INSTRUCTIONS TO FOLLOW: Return every line of the entries that includes the word "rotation".

Data entries
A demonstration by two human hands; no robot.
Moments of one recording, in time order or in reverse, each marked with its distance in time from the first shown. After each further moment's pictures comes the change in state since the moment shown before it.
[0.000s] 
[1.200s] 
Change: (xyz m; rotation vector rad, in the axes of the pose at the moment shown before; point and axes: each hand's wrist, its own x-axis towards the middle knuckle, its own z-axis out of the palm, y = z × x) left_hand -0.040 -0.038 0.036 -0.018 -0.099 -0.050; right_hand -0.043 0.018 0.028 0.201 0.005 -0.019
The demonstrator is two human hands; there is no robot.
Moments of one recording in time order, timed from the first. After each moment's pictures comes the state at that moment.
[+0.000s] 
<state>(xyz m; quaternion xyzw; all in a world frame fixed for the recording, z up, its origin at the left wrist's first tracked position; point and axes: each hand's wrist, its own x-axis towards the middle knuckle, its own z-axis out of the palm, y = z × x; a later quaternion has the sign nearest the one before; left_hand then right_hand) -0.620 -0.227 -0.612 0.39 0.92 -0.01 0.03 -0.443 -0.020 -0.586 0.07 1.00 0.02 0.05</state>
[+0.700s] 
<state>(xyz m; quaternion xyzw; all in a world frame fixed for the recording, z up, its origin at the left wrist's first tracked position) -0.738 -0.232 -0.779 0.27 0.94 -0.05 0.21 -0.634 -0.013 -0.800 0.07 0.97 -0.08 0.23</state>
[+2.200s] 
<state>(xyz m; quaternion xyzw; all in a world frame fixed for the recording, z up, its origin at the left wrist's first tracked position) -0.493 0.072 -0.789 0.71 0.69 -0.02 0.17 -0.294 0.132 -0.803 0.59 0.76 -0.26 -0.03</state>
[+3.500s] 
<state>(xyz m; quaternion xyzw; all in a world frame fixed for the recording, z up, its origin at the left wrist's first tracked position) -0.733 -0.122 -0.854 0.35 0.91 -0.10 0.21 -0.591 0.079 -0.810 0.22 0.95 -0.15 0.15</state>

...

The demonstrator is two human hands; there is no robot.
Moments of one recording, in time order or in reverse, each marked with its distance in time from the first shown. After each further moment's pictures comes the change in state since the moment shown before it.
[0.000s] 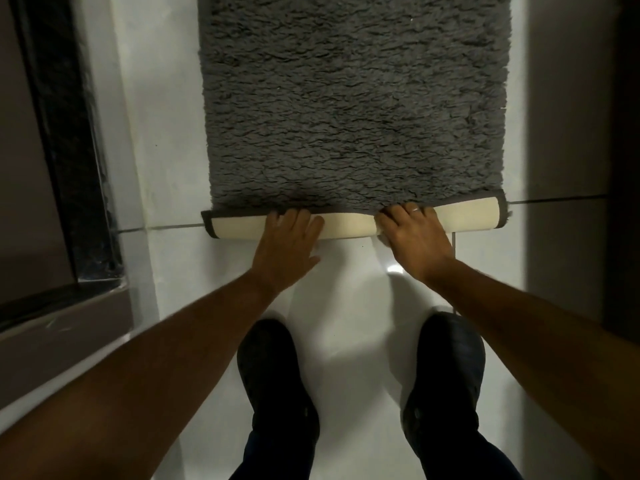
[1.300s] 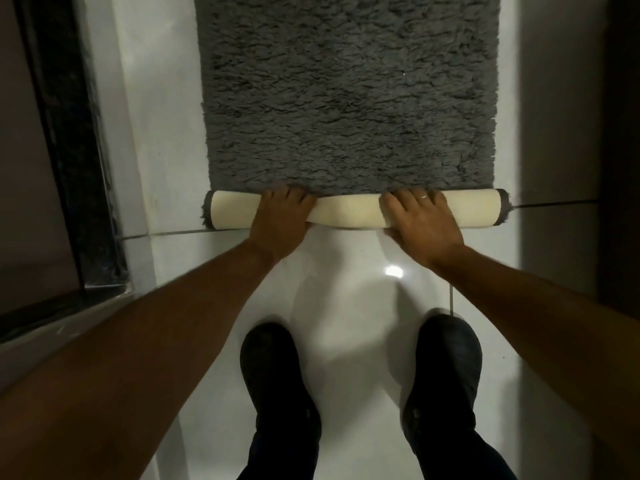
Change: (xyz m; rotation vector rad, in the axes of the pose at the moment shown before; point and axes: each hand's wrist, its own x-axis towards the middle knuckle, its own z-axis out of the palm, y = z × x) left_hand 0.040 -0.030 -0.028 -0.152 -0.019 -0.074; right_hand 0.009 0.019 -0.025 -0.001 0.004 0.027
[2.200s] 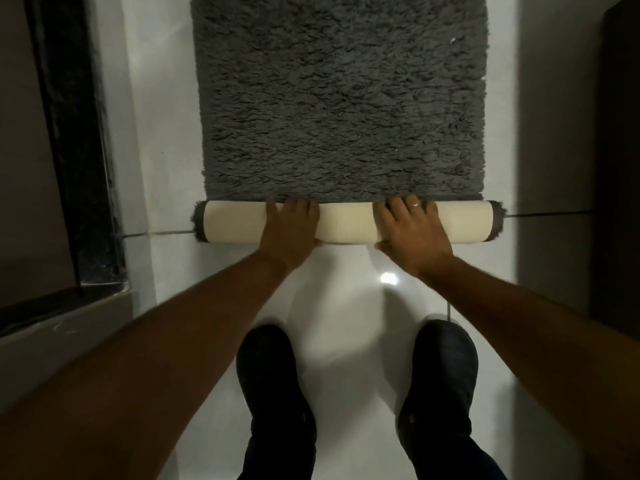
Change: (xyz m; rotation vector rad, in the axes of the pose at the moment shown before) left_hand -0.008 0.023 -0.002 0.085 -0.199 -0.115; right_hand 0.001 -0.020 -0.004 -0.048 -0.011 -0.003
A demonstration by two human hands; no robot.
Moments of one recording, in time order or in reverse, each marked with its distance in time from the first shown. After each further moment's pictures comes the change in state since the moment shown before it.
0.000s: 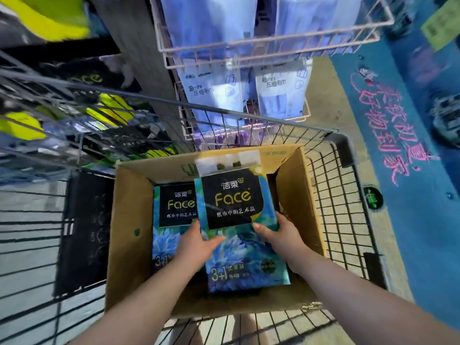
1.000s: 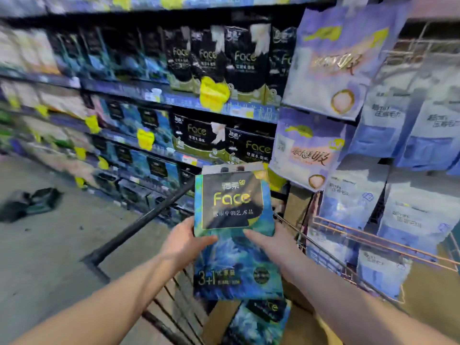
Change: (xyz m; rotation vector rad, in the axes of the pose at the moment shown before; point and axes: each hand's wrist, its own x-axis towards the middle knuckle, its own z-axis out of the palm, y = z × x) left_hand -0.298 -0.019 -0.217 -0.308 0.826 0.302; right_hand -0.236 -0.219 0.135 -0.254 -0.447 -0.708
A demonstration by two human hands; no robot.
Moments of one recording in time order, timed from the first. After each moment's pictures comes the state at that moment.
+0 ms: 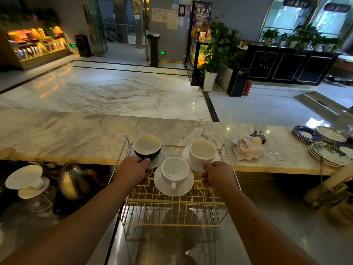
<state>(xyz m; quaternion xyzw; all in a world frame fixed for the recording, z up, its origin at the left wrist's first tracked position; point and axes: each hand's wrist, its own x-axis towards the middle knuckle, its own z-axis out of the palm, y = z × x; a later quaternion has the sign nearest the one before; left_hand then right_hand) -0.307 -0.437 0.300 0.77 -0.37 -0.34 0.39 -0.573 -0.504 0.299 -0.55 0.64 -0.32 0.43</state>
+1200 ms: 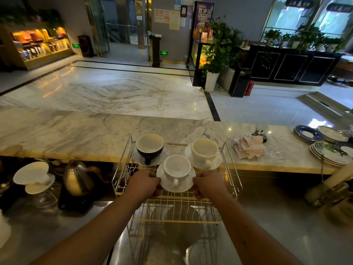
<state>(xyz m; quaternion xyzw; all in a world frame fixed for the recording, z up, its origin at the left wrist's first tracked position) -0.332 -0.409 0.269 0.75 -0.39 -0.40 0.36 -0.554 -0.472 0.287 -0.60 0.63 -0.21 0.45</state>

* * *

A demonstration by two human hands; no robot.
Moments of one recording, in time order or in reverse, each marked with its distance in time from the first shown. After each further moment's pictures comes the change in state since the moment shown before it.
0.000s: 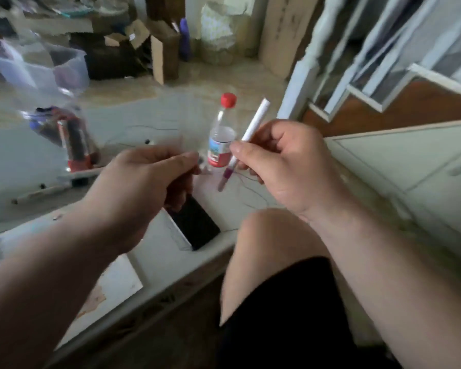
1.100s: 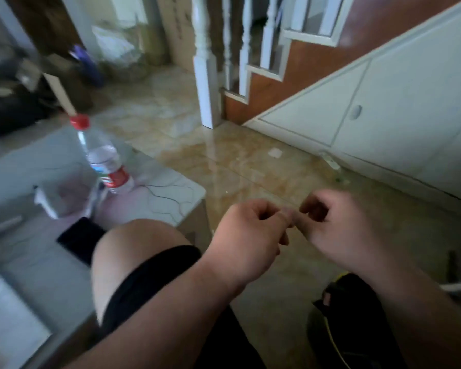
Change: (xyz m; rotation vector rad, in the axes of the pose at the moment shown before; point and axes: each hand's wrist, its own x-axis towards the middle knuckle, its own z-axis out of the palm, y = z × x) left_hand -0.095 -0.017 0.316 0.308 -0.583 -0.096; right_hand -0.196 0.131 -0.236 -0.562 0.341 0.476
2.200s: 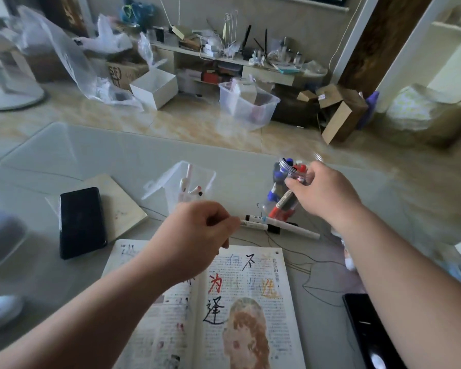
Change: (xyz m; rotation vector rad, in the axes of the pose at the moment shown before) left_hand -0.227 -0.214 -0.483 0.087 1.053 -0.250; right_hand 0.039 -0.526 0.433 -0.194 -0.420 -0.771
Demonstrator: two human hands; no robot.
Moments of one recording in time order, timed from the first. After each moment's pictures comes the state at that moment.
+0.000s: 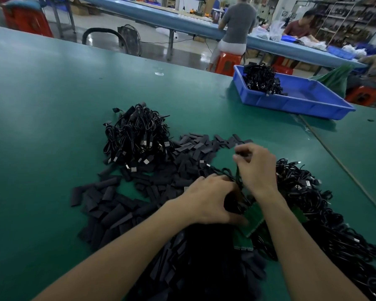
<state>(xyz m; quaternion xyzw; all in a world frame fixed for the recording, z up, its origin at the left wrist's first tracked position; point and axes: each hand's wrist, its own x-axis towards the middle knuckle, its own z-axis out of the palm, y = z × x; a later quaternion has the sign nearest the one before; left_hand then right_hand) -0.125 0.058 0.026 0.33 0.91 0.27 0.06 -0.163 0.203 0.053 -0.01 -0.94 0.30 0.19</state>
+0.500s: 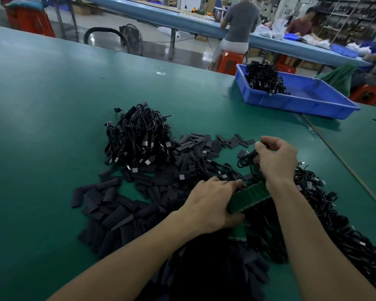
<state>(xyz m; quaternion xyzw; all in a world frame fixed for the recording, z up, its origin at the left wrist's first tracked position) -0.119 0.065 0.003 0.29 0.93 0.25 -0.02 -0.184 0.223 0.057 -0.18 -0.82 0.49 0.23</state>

ANSWER TO THE PROBLEM:
Change: (xyz m; rotation vector rad, in the axes of the pose at the moment shown before; point and axes: each hand's wrist, its own x-axis towards the middle knuckle, its own z-axis out of the palm, y = z × x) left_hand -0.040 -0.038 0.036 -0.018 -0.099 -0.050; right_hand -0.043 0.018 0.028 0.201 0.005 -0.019
Change: (xyz m; rotation vector rad, in the axes of the pose at the moment shown before; point and axes: each hand's wrist, its own x-axis towards the middle knuckle, its own z-axis out of the palm, y = z × x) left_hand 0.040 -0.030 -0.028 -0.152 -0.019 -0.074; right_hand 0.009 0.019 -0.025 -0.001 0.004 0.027
Change: (xyz m; rotation vector rad, in the axes of the pose at the moment shown before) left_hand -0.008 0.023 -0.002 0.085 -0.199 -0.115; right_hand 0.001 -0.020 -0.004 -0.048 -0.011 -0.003
Change: (xyz m; rotation vector rad, in the axes of the pose at the moment shown before; point and axes: each hand's wrist, its own x-axis towards the middle knuckle, its own z-axis out of the palm, y = z × x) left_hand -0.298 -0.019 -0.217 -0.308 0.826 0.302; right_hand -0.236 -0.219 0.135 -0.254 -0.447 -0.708
Change: (xyz m; rotation vector rad, in the axes of the pose at the moment shown before; point and axes: each hand's wrist, its own x-axis towards the middle knuckle, its own z-axis out of the palm, y = z × x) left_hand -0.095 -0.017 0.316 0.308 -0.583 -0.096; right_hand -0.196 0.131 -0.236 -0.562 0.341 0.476
Change: (xyz m; rotation vector rad, in the axes of the pose at the moment shown before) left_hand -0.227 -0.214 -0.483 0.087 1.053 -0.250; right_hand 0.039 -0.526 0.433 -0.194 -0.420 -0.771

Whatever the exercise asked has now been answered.